The study is a prospective (analysis of retrospective data), multi-center, observational,
single-arm, study.
A total of 308 cases will be enrolled in the study. The study population who represent the
target population for this procedure consists of subjects with stable angina, unstable angina
or NSTEM1 who underwent a clinically indicated invasive coronary angiography and for whom
invasive FFR have been measured in vessels with coronary lesions. For each lesion of
interest, a minimum of two 2D angiographic projections, will be obtained. Patients of both
genders, all ethnicities, >18 years of age will be recruited to the study. Study cases will
be sourced from numerous hospitals in the United States and Israel.
Investigators will screen cases based on the inclusion/exclusion criteria described below.
General patient demographics, medical history, concomitant medications, C-arm angiography
system used, FFR pressure wire used, etc., will be obtained for each study case.
Subjects with known or suspected coronary artery disease who were scheduled for clinically
indicated invasive coronary angiography (ICA) and on whom invasive FFR has been measured in
vessels with coronary lesions will comprise the patient population. Coronary angiography will
have been performed in a routine fashion in patients with suspected coronary artery disease.
When clinically indicated, invasive FFR will have been measured in vessels with coronary
lesions of varying severity using a coronary pressure wire and hyperemic stimulus.

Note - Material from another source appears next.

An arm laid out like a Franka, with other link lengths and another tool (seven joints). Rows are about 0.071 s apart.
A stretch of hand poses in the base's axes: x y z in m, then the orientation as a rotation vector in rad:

The patient's angiographic images will be sent to an independent Quantitative Coronary
Arteriography (QCA) Core Laboratory, where they will be processed using the MedHub
AutocathFFR device, by independent potential users of the device (i.e., interventional
cardiologists). The users will use the diagnostic angiograms and upload them to the
AutocathFFR device, to generate the AutocathFFR value. The independent users will be blinded
to the software device-generated FFR results and to the invasive FFR measurements. Blinding
will be employed in the study because the primary endpoint, i.e., the scored FFR measurements
per vessel are subject to bias by device users. Observations in patients with more than 1
study vessel will be presumed independent. The AutocathFFR will not be used for diagnostic or
clinical decisions. A detailed standard operating procedure (SOP) for AutoCathFFR computation
will be provided to the QCA Core Laboratory.
The AutocathFFR device automatically suggests and marks locations of suspicious narrowing and
computes an FFR value for each detected area. The clinician can also select and mark manually
locations with suspected narrowing for computing of FFR value. The clinical performance of
AutocathFFR device depends only on the uploaded angiograms, on which the AutocathFFR results
are presented alongside the viewed blood vessel. There is no need for user interaction with
the system during the diagnostic angiography procedure. For example, there is no need to take
specific orthogonal projection nor to designate or mark the blood vessels or segments. When
the desired coronary artery is viewed on the Cath Lab monitor, the AutocathFFR measurement is
automatically shown alongside the viewed vessel, if an area of narrowing is identified in the
vessel. Therefore, the use of the AutocathFFR device is seamless with the angiographic
imaging procedure and does not require any additional intervention by the cardiologist.